Predator counteradaptations: stealth echolocation overcomes insect sonar-jamming and evasive-manoeuvring defences

Although bat-insect interactions are often described as an 'evolutionary arms race', conclusive evidence for bat counterstrategies to insect defences has been difficult to acquire. Previous studies have indicated that some bats use low-amplitude, 'stealth' echolocation to counter moth hearing. However, actual bat-insect interactions have not been documented to validate this finding. We hypothesized that the bat Corynorhinus townsendii uses stealth echolocation to overcome prey defences. We measured C. townsendii call intensities as they attacked tethered moths in the field and in a large outdoor flight cage. We also used three-dimensional videography to document C. townsendii and Myotis volans, which uses intensities more typical of aerial-hawking bats, as they attacked free-flying moths in a flight cage.
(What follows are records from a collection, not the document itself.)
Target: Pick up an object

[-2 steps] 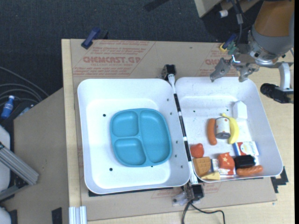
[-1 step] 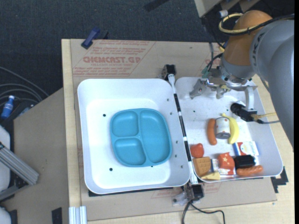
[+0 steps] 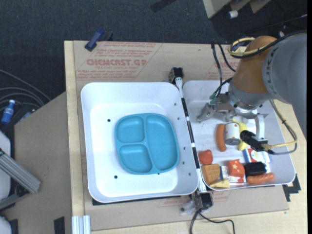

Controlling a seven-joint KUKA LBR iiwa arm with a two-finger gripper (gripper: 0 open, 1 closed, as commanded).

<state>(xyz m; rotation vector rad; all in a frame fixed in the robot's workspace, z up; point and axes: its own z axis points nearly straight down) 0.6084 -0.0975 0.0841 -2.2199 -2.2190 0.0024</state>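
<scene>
The right bin (image 3: 195,92) holds several toy food items. An orange sausage (image 3: 222,136) lies upright in the view beside a yellow and white can (image 3: 233,132). Lower down are a red tomato (image 3: 206,156), a tan cracker (image 3: 211,172), a red box (image 3: 236,168), a black block (image 3: 255,168) and a second sausage (image 3: 261,179). My gripper (image 3: 219,110) hangs over the upper part of the right bin, just above the orange sausage and the can. I see nothing held in it.
The left bin (image 3: 92,106) carries a blue divided plate (image 3: 146,143). A yellow cable (image 3: 278,149) and a black part (image 3: 248,138) of the arm cross the right bin. A blue clip (image 3: 95,39) lies on the board at the back left.
</scene>
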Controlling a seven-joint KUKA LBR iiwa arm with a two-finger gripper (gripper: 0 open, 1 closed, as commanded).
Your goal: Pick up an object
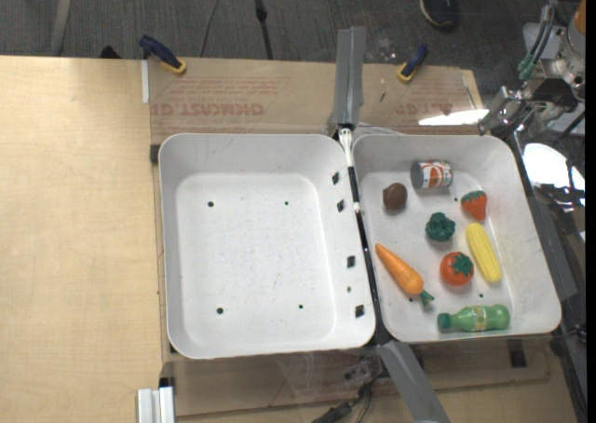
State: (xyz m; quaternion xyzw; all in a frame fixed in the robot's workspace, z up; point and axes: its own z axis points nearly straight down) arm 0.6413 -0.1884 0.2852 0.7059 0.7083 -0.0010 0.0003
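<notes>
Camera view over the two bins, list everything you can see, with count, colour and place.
shallow plastic bins: 2, white, side by side on the bench
toy carrot: 1, orange, right bin, near its left wall
toy corn cob: 1, yellow, right bin
toy tomato: 1, red, beside the corn
toy broccoli: 1, green, right bin centre
toy strawberry: 1, red, above the corn
small can: 1, red-white, far end
brown ball: 1, left of the can
plastic bottle: 1, green, near edge
clamps: 2, blue-yellow, bench back
robot arm: 1, grey, upper right
</notes>
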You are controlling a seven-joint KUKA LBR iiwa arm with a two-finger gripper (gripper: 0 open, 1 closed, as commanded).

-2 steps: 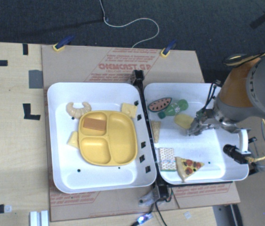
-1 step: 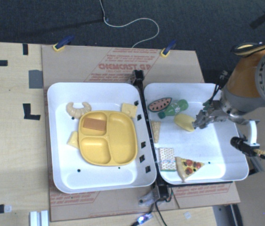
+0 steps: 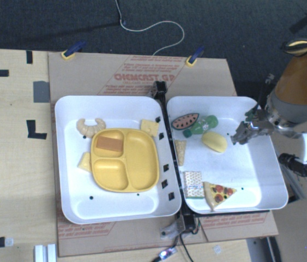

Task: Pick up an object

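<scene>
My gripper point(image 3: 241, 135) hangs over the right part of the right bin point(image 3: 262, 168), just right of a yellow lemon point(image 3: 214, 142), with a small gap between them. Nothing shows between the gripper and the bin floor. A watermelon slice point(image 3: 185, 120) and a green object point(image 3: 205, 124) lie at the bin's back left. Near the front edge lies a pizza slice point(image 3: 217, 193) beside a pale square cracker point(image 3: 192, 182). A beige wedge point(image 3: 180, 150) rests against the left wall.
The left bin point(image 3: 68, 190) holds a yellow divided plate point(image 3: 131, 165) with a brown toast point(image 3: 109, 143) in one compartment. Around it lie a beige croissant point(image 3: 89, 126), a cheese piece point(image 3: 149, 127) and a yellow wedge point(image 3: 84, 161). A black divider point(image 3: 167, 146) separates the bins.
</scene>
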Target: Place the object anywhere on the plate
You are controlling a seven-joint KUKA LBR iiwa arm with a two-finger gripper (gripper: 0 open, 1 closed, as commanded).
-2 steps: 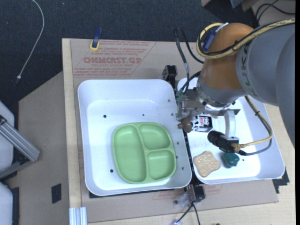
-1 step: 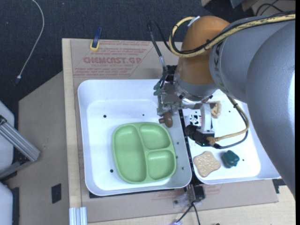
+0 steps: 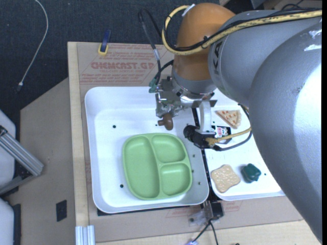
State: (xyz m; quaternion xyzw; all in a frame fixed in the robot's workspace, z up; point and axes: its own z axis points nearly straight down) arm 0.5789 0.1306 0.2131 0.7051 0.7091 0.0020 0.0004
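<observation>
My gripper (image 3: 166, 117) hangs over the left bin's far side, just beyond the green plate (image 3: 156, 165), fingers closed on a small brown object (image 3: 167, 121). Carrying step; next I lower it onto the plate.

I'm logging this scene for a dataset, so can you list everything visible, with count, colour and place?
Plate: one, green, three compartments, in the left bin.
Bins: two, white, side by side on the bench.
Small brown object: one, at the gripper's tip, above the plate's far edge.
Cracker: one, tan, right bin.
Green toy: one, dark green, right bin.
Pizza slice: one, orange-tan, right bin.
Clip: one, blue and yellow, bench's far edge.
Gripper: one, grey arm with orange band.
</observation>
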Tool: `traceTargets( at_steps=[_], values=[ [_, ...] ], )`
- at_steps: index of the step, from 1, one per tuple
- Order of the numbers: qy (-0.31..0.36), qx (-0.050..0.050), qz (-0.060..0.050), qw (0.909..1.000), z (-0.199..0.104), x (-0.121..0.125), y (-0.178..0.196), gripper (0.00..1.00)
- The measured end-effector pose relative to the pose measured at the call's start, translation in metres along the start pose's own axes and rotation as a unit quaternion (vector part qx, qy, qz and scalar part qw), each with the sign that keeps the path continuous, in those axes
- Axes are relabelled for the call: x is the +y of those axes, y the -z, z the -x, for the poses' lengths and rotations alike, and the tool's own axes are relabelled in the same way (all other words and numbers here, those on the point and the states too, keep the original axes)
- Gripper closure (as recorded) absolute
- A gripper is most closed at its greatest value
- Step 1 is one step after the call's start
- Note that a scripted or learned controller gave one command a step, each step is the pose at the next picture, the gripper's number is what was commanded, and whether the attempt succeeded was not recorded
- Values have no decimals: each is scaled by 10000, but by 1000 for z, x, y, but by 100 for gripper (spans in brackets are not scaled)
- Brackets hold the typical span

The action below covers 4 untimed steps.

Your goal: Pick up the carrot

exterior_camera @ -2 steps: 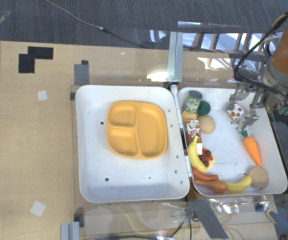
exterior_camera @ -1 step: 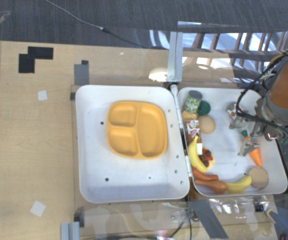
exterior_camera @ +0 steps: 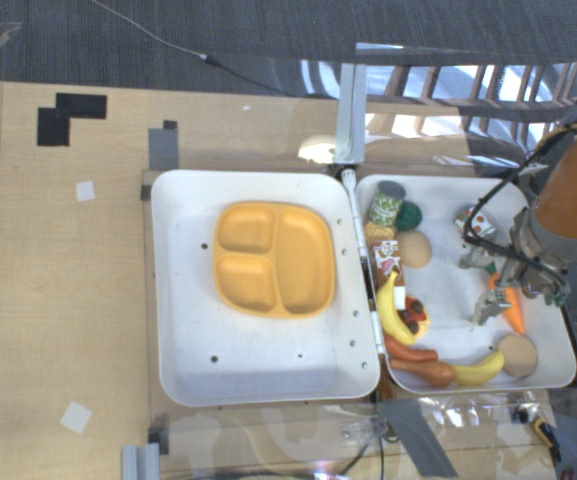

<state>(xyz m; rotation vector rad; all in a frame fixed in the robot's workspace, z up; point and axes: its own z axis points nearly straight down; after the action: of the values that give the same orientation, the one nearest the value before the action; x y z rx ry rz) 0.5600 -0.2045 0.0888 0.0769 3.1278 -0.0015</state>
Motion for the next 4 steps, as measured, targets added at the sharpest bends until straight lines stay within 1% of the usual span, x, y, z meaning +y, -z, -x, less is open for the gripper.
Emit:
traceTargets(
  at_steps=[1,2,3,4],
  values=[
    [32,-38,-8,10000,3,1,11,100],
    [390,-33,-16,9992,-67,-5,3,100],
    [514,-7,-1,9987,-18,16,69,100],
    [1048,33,20,9945,-42,84,94,100]
  ],
)
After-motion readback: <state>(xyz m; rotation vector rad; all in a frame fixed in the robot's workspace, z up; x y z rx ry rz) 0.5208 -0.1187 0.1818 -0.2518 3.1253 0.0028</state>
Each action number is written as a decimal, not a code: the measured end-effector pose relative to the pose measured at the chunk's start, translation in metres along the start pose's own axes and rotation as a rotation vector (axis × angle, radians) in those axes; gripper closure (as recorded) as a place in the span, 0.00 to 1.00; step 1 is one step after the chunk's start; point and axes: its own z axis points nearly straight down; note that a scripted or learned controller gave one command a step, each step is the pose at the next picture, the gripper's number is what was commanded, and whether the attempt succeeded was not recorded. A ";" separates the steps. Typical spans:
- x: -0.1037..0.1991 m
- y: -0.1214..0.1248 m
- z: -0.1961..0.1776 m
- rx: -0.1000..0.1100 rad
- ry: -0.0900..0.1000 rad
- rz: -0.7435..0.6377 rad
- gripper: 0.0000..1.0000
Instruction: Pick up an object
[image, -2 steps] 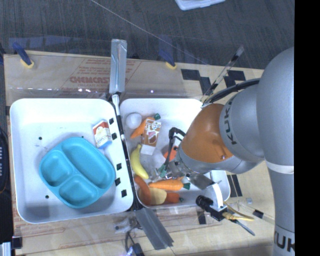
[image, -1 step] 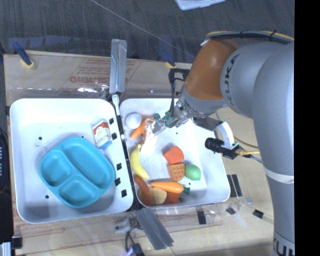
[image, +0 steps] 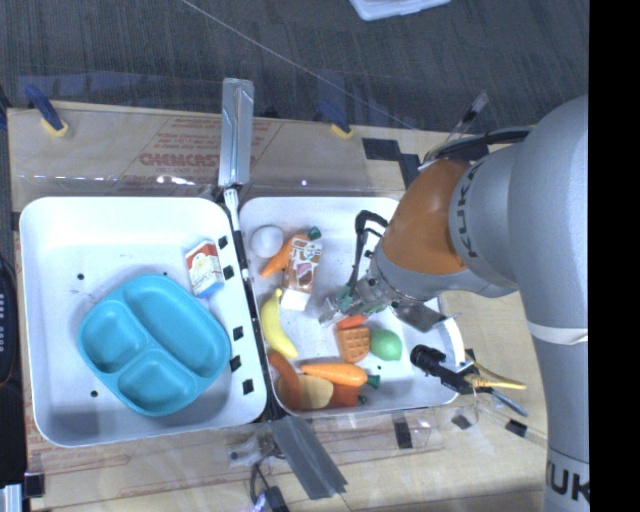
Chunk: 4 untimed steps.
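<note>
Blue tray (image: 150, 345) in left bin (image: 40, 300), toy food in right bin (image: 440, 395), tool (image: 345, 300) grip unclear

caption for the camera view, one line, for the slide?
KUKA arm's gripper low in the right bin above toy food, near a waffle and green ball; blue tray in left bin.

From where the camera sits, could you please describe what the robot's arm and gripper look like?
The arm is a thick, rounded grey tube with a smooth matte shell. An orange band wraps it above the wrist, with dark lettering partly visible beside it and more near the lower edge. A black cable loops out by the wrist. The gripper is a small metal assembly, grey with greenish parts.
</note>
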 end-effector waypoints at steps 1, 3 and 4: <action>-0.011 -0.010 0.019 -0.015 -0.004 -0.056 0.00; 0.050 0.031 -0.080 -0.014 -0.005 -0.190 1.00; -0.007 0.051 -0.019 -0.002 -0.002 -0.260 1.00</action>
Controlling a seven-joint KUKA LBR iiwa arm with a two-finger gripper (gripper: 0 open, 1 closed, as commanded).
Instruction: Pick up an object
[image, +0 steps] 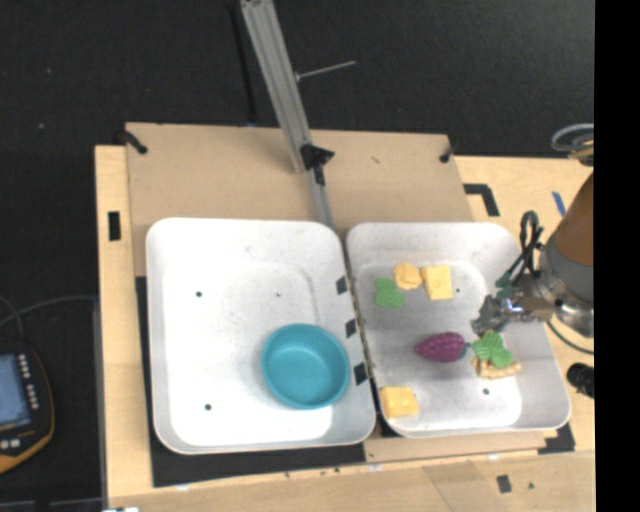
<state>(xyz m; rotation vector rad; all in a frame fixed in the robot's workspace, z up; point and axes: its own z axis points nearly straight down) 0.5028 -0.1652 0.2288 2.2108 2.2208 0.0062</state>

Source levels of C. townsendii calls were 93.6 ± 6.1 dB at 0.1 m in open field conditions and 81.9 ± 6.9 dB in the more enclosed flight cage, values that are 20-45 dB lower than other aerial-hawking bats under similar conditions. Sound levels arriving at prey were mostly below known thresholds for eliciting late-attack defences. Free-flying moths were 49-66% less likely to exhibit evasive manoeuvring and sonar-jamming defences during attacks by C. townsendii compared to M. volans. Prey also exhibited lower peak velocities and accelerations during attacks, factors that are known to affect bat capture success. Accordingly, C. townsendii had 31% higher capture success against moths overall and 52% higher capture success against the sonar-jamming moth Bertholdia trigona. We conclude that stealth echolocation is an evolutionary counteradaptation to insect defences because there is no known benefit for C. townsendii to use low-amplitude calls outside of predator-prey interactions, and such calls come with considerable cost in reduced prey detection distances.